If anyone can do it you can, but i still think that your results would be better if you used a high RPM axial fan on the type commonly used in EDF's. If the airframe is build large and light it's perfectly possible to use scale inlet and outlets on EDF jets.

[quorneng]

The lash up test stand.
No shround as at this stage I simply wanted to test the motor performance and impeller balance as it does no longer has a couple of kg of electric motor attached to it.

A remarkably cheap 2700kV heli motor. It is only 230W so it is probably too small. The impeller is mounted on a modified collet type prop driver but at the moment retains the big steel washers used in the original vacuum application.

I have in mind to use a full diameter 'annular' nozzle. The air at the impeller tip is travelling fast so it seems sensible to just turn it through 90 degrees rather than slow it down in a scroll venturi to gain pressure only to speed it up again at a conventional exhaust nozzle.
Of course in a true turbojet you have to do exactly this to create a working heat cycle.

[quorneng]

JetPlaneFlyer
As a first step towards a centrifugal EDF I am indeed going to build a large light conventional EDF with scale size inlets, probably a Vampire.
By sizing the inlets ducts to match the 47mm dia of the centrifugal unit it will also become the test bed for it.
A cheap 55mm out runner EDF.

Interestingly the actual fan area is almost exactly the same as a 47mm dia duct.
The fan placed over a Vampire fuselage section scaled to give an inlet area of a 47mm dia duct. The span would be 48" (1220mm).
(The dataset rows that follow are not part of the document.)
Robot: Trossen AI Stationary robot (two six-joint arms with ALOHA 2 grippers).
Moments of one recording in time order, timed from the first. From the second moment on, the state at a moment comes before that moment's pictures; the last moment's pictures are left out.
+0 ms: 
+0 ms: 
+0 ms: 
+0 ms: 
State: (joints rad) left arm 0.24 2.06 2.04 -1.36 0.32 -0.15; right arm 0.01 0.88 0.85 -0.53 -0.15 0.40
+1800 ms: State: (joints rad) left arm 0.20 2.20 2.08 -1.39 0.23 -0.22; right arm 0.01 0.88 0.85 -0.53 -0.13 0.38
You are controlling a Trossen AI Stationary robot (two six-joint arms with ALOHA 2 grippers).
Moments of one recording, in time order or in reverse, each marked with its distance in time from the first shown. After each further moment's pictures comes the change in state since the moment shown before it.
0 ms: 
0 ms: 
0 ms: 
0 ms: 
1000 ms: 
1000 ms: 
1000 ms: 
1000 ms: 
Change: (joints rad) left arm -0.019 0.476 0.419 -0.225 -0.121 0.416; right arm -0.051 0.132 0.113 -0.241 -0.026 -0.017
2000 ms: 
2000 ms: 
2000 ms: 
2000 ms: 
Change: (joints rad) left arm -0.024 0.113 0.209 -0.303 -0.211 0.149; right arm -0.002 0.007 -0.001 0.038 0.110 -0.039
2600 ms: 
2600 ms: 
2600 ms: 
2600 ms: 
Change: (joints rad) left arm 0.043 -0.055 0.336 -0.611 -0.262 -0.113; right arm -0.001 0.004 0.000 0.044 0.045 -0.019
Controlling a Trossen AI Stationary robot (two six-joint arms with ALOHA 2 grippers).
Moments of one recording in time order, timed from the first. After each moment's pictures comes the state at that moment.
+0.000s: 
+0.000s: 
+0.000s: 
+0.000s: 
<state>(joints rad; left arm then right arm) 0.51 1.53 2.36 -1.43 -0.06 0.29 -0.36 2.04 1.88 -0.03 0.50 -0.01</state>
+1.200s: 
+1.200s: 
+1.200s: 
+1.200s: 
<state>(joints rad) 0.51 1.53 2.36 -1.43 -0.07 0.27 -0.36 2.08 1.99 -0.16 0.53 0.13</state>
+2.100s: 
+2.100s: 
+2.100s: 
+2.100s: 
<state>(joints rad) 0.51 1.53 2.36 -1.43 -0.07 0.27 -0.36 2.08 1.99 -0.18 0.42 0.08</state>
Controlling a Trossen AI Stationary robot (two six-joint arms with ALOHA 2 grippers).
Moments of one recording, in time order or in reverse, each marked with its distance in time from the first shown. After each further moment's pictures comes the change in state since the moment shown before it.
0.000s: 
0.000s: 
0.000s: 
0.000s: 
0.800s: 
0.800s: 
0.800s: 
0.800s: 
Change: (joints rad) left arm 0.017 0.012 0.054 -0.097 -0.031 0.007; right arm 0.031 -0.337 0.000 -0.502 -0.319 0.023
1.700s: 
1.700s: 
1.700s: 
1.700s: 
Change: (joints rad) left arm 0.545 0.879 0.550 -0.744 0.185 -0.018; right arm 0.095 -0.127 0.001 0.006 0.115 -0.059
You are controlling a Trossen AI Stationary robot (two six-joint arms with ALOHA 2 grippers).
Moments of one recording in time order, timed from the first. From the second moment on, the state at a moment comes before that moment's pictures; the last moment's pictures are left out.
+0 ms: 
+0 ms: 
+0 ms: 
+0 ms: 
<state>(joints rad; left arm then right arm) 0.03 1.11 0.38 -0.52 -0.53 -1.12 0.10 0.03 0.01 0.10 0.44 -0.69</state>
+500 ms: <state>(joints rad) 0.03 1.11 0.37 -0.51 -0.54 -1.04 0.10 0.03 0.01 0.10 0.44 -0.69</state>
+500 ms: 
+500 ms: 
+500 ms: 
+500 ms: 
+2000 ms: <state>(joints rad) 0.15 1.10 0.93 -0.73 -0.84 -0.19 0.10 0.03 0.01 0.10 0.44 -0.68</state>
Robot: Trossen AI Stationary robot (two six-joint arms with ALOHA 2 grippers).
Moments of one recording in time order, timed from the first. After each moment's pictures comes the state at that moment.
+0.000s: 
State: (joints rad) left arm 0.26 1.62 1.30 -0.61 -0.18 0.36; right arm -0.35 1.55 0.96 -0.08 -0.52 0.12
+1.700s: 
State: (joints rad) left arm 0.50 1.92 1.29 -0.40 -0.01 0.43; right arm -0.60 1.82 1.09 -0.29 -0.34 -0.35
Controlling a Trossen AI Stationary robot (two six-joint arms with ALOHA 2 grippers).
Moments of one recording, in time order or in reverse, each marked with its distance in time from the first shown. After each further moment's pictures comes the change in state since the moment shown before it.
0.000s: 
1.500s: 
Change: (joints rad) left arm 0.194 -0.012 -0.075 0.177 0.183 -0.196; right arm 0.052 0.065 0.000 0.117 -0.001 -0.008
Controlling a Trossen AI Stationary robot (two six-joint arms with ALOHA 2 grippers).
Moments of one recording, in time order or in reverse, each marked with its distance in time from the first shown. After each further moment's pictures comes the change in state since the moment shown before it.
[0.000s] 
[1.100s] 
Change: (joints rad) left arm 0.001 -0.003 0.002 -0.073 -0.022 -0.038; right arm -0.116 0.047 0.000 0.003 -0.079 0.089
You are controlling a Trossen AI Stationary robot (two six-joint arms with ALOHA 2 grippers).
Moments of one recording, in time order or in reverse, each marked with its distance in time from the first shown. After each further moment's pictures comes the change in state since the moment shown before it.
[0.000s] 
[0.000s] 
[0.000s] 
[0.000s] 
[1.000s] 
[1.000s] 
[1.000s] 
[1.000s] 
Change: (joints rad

The first task is to build a complete test duct to see how much thrust is lost with the bifurcated inlet.

[quorneng]

The first run of the centrifugal unit 'test' unit.

YouTube Video

I only had a cheap 30A ESC spare so only about 1/3 power to avoid 'smoking' it. I have a 40A on order.
At the moment it is running in the opposite direction to the vacuum giving swept forward impeller blades. In theory this should give a higher exit velocity at the expense of pressure.
A long way to go but at least it runs smoothly.

[dkrhardy]

I am NOT even conversant when it comes to EDF's, but 2 things come to mind right off the bat.

1- weight
2-AMA says no metal in EDF's , so what about this one?

Interesting concept and all new to me.




Don

[quorneng]

dkrhardy
There are metal bladed EDFs.
The concept I am exploring here is just how much thrust can a centrifugal unit produce.
For any given power it will never be as efficient as a normal axial EDF in producing thrust but it is a relatively simple way of getting a lot of energy into a relatively small airflow, more than a single stage EDF ever could.
The actual centrifugal unit need not be particularly heavy but the battery power required to drive it might well prove to be so.